The lodge's basement is a warren of storage rooms and forgotten furniture. Decades of hunting seasons have left their mark—broken chairs, discarded coolers, abandoned gear creating a maze of obstacles. We navigate through them, pawing open a door that leads to a narrow staircase.
Footsteps overhead freeze us in place. Three men, maybe four, moving with the deliberate rhythm of a patrol. Their voices drift down to us, muffled but clear enough to my wolf hearing.
"—Wright wants the broadcast equipment set up by midnight—"
"—overkill if you ask me, all this for one bitch and her kid—"
"—ever seen what these things can do? Trust me, it's not overkill—"
A door slams, cutting off their conversation. I look back at Fiona, whose eyes gleam with a mixture of fear and rage in the darkness. We need to hurry.

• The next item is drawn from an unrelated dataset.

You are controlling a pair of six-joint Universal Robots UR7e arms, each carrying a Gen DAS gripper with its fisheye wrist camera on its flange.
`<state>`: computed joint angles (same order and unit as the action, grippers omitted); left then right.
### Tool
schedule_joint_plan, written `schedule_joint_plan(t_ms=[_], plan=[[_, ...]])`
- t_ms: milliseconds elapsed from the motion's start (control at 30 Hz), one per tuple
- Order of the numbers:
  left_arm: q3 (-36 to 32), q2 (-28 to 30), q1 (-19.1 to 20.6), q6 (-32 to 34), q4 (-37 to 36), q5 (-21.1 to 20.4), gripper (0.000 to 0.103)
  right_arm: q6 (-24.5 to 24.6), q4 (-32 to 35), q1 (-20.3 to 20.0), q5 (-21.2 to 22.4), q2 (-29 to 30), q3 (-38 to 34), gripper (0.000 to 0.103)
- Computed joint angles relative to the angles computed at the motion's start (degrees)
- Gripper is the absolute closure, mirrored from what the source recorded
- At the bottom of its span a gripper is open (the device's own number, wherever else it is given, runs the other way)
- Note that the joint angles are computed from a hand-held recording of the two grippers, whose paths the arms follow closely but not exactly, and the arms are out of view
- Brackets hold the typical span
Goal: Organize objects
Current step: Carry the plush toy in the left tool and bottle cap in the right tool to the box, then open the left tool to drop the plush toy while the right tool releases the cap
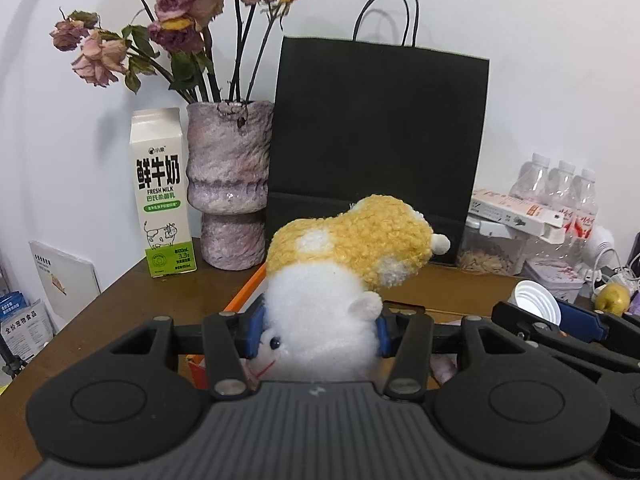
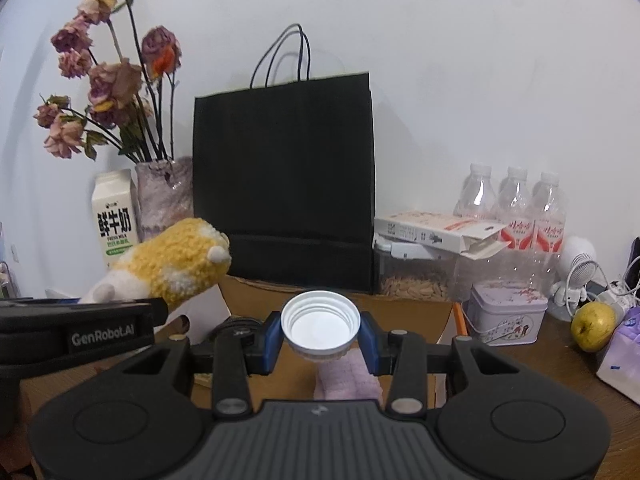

The stairs creak beneath our weight as we ascend, emerging into a short hallway lined with storage closets. At the end, a heavier door leads to the main lodge. Maisie's scent grows stronger here—tinged with fear and something else, something that makes my wolf uneasy. A heated, wild note that shouldn't be present in a child's scent.
A patrol passes on the other side of the door, forcing us to wait. Fiona's anxiety rolls off her in waves, her scent sharp with a desperate need to reach her daughter. I press against her side briefly, a wordless promise:We'll find her.
When the footsteps fade, we slip through the door into the main building. The hunting lodge's great room has been transformed into an operations center. Maps cover the walls, marked with positions and planned movements. Communication equipment clutters every surface, and enough weapons to outfit a small militia hang on racks against the far wall.
This isn't a hastily assembled hate group. This is an army preparing for war.
We skirt the edges of the room, staying in the shadows. Through an open doorway, I glimpse what looks like broadcasting equipment—cameras, lights, a makeshift backdrop with some kind of symbol painted on it. A demonstration, then. A public statement.
Maisie's scent pulls us upward, toward the second floor. We find a back staircase and climb carefully, freezing at every creak and groan of the old building. The upper floor consists of a long hallway with rooms branching off on either side—once guest quarters for visiting hunters, now repurposed as barracks and storage.
Her scent leads to a door at the far end, modified with a new lock and a small observation window cut into the wood. The smell of fear intensifies here, mixed with that strange, heated quality that raises my hackles.
We approach cautiously, and I rise up on my hind legs to peer through the window. The room beyond has been stripped of furniture except for a metal cage in the center—the kind used for transporting large dogs, but reinforced with additional bars. Inside, huddled in the corner, is Maisie.
Even through the small window, I can see something's wrong. Her skin glistens with sweat, her small body trembling with more than just fear. Her eyes, when they briefly catch the light, flash with an unnatural glow. Recognition hits me like a physical blow—pre-shift symptoms.